_Directions for this task:_
Each line below should be written out again exactly.

_Source data:_
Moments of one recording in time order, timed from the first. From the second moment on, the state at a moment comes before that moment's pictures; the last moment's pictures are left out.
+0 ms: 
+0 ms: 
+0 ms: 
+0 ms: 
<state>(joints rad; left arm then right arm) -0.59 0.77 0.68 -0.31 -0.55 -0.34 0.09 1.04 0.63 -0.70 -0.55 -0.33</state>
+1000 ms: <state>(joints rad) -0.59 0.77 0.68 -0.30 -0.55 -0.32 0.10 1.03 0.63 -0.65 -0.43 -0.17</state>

_Exercise solution:_
Moments of one recording in time order, timed from the first. From the second moment on, the state at a moment comes before that moment's pictures; the last moment's pictures are left out.
+0 ms: 
+0 ms: 
+0 ms: 
+0 ms: 
<state>(joints rad; left arm then right arm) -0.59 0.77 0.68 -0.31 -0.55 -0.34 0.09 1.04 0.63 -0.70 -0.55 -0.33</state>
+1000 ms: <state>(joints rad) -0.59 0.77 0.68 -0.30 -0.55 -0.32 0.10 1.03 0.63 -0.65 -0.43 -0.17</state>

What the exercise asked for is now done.